[What is being asked] Filter this material down to the lines that contain the string "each", and return those lines.

[Supplied data]
○ ○ ○

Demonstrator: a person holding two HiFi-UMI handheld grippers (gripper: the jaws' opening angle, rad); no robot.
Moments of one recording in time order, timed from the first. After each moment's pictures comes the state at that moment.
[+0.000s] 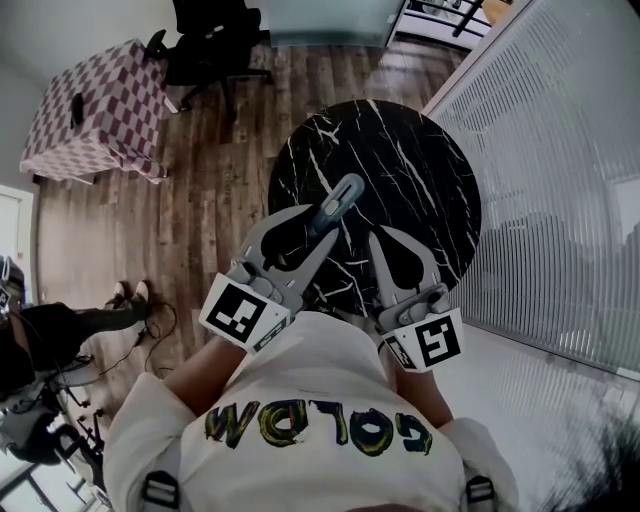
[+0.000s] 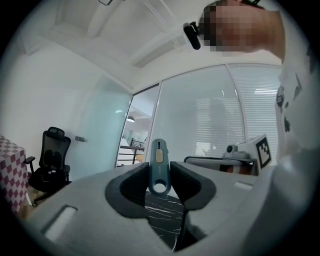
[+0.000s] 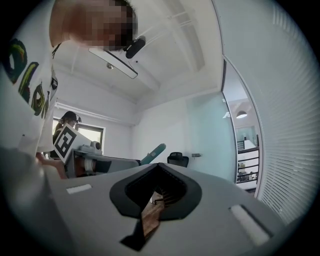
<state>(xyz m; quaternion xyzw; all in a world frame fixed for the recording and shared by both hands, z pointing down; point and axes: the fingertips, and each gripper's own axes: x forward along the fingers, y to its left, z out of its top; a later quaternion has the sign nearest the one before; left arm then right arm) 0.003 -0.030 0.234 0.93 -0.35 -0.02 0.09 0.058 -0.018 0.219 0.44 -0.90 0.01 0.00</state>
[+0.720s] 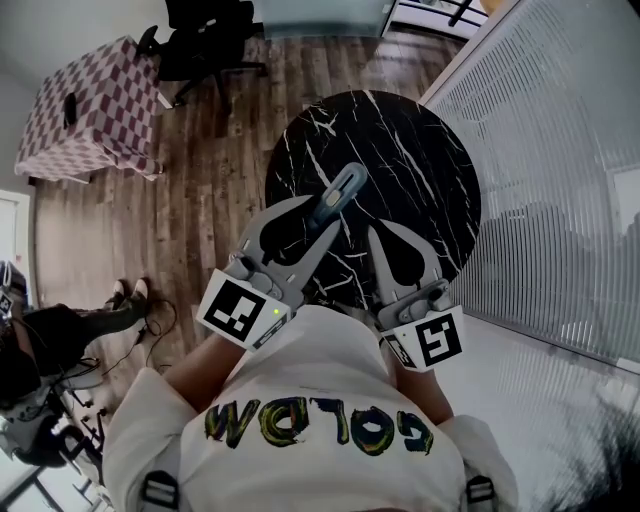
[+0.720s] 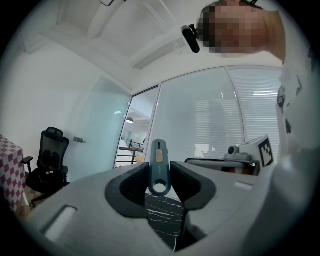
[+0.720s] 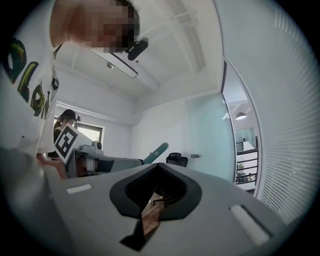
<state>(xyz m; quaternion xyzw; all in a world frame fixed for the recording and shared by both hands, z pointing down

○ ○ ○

[Completed exercise]
Moments of one recording in time order, timed from the first. After each moment's pictures comes the state at that moment.
<state>(xyz m; quaternion xyzw; all in a world frame fixed for the recording and shared by both hands, z pointing down; point and axes: the fingertips, and each gripper's own axes: x forward along the fingers, y to its left, z out of its top; a later quaternion has the sign nearest the one before; left arm then right arm) 0.003 -0.030 0.234 0.93 -0.35 -0.02 0.09 0.058 -0.018 0.219 0.44 -0.90 0.01 0.00</state>

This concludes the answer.